13) Templates (ideas)
13. 1 Quota Policy (YAML)
yaml tenant: vip-eu class: gold compute:
cpu:
request: "8000m"
limit: "12000m"
memory:
request: "16Gi"
limit: "24Gi"
storage:
tier: hot iops_min: 8000 network:
egress_mbps_cap: 500 slo:
latency_p95_ms: 250 preemption:
protected: true burst:
allowed: true max_factor: 1.5
13. 2 Auto-zoom profile (fragment)
yaml autoscaling:
metric: "queue_depth" # или biz_sli.payment_latency_p95 target: 200 min_replicas: 6 max_replicas: 60 warm_pool: 4 cooldown_sec: 120
13. 3 Service class and queues
yaml class: gold sla:
wait_p95_ms: 150 queue:
partition: "gold-eu"
retry_policy:
attempts: 2 backoff_ms: 200 backpressure: "shape" # иначе drop/slow
13. 4 Resource Claim (People)
RFC: RES-OPS-2025-11
Цель: усилить on-call P2 на пике ноябрьских промо (EU)
Период: 2025-11-25..2025-12-05
Обоснование: прогноз трафика +30%, прошлогодний p95 MTTA ↑
Запрос: +1 P2 слот/сутки, +IC в prime-time
14) Procedures and automation
Planner bot: calculation of quotas from the history of traffic and SLO goals, PR to the policy repository.
Guardrails-bot: stop signal to deplors when the quota/oversubscription is insufficient.
Comms bot: notifications of teams about overspending/preemption/class change.
Annotations: maintenance releases/windows change weights/quotas for the duration of work (removal of suppression after).
15) Anti-patterns
One large pool for everyone without isolation "noisy neighbors."
Highlight "by sensation," without SLO and telemetry.

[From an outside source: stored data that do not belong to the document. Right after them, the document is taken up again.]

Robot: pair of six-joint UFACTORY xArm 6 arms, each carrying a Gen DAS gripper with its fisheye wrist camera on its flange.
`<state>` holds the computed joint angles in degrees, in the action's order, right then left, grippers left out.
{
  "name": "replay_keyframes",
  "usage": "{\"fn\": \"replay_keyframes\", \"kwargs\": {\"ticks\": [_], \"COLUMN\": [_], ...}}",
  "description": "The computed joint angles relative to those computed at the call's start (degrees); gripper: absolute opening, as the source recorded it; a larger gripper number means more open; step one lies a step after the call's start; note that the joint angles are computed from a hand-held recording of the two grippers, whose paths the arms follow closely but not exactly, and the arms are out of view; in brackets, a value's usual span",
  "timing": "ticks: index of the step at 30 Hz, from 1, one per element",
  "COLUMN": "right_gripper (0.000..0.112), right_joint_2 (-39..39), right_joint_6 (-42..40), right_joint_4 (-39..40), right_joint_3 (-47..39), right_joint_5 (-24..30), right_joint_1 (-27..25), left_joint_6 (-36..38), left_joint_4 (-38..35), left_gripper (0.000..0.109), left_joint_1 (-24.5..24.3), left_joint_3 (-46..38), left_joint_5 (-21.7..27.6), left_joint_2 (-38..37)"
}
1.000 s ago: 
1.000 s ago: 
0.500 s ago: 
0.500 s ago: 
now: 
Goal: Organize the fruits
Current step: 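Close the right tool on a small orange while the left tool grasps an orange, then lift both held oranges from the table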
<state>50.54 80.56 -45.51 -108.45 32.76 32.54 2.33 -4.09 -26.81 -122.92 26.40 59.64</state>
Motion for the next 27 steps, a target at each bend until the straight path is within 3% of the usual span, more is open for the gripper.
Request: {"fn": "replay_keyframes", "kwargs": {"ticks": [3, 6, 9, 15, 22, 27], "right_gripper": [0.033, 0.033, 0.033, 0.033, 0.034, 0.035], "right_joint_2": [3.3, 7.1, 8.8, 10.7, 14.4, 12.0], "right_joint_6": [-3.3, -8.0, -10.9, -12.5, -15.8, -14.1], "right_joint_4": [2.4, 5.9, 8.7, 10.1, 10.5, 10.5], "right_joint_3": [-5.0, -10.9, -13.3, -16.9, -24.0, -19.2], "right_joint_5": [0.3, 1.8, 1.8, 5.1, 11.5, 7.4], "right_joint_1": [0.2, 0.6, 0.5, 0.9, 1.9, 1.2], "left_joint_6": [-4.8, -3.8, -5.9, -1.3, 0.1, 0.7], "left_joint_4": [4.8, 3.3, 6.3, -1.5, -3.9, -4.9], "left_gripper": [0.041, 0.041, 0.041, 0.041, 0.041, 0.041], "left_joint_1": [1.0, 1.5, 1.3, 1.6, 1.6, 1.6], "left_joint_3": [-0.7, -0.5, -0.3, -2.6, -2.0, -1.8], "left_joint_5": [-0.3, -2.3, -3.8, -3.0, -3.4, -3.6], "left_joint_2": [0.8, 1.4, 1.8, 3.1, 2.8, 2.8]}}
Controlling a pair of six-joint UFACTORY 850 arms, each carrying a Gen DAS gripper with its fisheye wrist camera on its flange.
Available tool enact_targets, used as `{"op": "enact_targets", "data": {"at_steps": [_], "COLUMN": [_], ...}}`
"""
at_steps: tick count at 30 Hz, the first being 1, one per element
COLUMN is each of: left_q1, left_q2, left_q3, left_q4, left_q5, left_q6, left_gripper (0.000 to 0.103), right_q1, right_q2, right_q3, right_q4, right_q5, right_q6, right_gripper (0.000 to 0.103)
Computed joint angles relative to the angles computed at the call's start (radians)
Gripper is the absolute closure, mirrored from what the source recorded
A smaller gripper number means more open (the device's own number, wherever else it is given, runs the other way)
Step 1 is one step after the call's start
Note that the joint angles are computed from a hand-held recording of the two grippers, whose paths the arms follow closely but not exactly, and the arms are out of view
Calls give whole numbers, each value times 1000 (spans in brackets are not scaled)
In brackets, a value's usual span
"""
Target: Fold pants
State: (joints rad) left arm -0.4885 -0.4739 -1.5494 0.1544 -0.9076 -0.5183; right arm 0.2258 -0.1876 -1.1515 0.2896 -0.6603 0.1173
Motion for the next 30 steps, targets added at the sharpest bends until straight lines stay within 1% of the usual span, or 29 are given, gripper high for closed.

Uncontrolled burst without an upper limit → "strangle" neighbors.
Lack of backpressure/queues → a snowball of timeouts.
Ignore the cost of logs/egress - "quiet" budget leak.
Fixed quotas without seasonality/peaks → unavailability or overspending.
16) Implementation Roadmap (4-8 weeks)
1. Ned. 1-2: inventory of resources and services; Class assignment (gold/silver/bronze) primary quotas; basic SLOs.
2. Ned. 3-4: enable auto-scaling by SLI proxy; Configure queues and backpressure Isolate Tier-0 pools.
3. Ned. 5-6: FinOps reporting ($/unit, quotas, budget alerts); warm-pools and painted skales for peak days.
4. Ned. 7-8: Planner/Guardrails automation, tenant cabinet (quota/value visibility), quarterly review fairness & hotspots.
17) The bottom line
Resource allocation is not a one-time setup, but a live process built into SLO, telemetry, and FinOps. When priorities are formalized, quotas and limits - like code, isolation and elasticity - by default, and decisions are confirmed by metrics and cost, the system steadily survives peaks, protects critical flow and does not "burn through" the budget.